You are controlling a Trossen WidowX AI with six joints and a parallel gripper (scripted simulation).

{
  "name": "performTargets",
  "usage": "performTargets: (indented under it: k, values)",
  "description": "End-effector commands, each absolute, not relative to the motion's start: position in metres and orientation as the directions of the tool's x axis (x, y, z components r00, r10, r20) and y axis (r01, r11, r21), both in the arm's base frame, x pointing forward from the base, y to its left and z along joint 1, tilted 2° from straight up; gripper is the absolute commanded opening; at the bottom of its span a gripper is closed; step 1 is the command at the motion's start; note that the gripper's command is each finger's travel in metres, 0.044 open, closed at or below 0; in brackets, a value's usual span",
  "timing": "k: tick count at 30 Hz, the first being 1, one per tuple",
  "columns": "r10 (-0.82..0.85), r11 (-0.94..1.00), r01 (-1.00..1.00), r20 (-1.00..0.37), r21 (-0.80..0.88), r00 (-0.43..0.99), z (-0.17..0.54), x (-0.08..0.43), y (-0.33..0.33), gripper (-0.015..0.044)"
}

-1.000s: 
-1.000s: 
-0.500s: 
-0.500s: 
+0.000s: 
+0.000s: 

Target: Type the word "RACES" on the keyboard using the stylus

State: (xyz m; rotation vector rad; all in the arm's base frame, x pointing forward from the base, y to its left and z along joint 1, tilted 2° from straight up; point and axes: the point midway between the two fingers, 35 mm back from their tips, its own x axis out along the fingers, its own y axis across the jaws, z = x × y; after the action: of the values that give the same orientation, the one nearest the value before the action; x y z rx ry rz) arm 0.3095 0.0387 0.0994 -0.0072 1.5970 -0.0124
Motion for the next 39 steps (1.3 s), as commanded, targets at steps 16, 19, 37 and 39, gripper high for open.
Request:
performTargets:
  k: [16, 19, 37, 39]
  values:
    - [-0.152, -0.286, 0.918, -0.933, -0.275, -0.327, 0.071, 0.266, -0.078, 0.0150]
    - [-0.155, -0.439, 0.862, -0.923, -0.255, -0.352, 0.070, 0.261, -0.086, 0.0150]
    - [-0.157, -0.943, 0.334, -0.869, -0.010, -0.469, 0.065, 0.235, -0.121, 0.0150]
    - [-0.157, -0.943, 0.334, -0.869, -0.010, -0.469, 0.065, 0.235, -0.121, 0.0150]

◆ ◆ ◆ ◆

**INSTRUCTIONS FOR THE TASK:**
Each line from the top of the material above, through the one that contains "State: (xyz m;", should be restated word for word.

**REPLY:**
You are controlling a Trossen WidowX AI with six joints and a parallel gripper (scripted simulation).

{
  "name": "performTargets",
  "usage": "performTargets: (indented under it: k, values)",
  "description": "End-effector commands, each absolute, not relative to the motion's start: position in metres and orientation as the directions of the tool's x axis (x, y, z components r00, r10, r20) and y axis (r01, r11, r21), both in the arm's base frame, x pointing forward from the base, y to its left and z along joint 1, tilted 2° from straight up; gripper is the absolute commanded opening; at the bottom of its span a gripper is closed; step 1 is the command at the motion's start; note that the gripper's command is each finger's travel in metres, 0.044 open, closed at or below 0; in brackets, a value's usual span",
  "timing": "k: tick count at 30 Hz, the first being 1, one per tuple",
  "columns": "r10 (-0.82..0.85), r11 (-0.94..1.00), r01 (-1.00..1.00), r20 (-1.00..0.37), r21 (-0.80..0.88), r00 (-0.43..0.99), z (-0.17..0.54), x (-0.08..0.43), y (-0.33..0.33), gripper (-0.015..0.044)"
}

-1.000s: 
-1.000s: 
-0.500s: 
-0.500s: 
+0.000s: 
+0.000s: 

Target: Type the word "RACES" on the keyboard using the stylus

State: (xyz m; rotation vector rad; all in the arm's base frame, x pointing forward from the base, y to its left and z along joint 1, tilted 2° from straight up; point and axes: the point midway between the two fingers, 35 mm back from their tips, its own x axis out along the fingers, its own y axis across the jaws, z = x × y; after the action: of the values that give the same orientation, the one nearest the value before the action; x y z rx ry rz) arm 0.3095 0.0387 0.0994 -0.0072 1.5970 -0.0124

No more output will be given.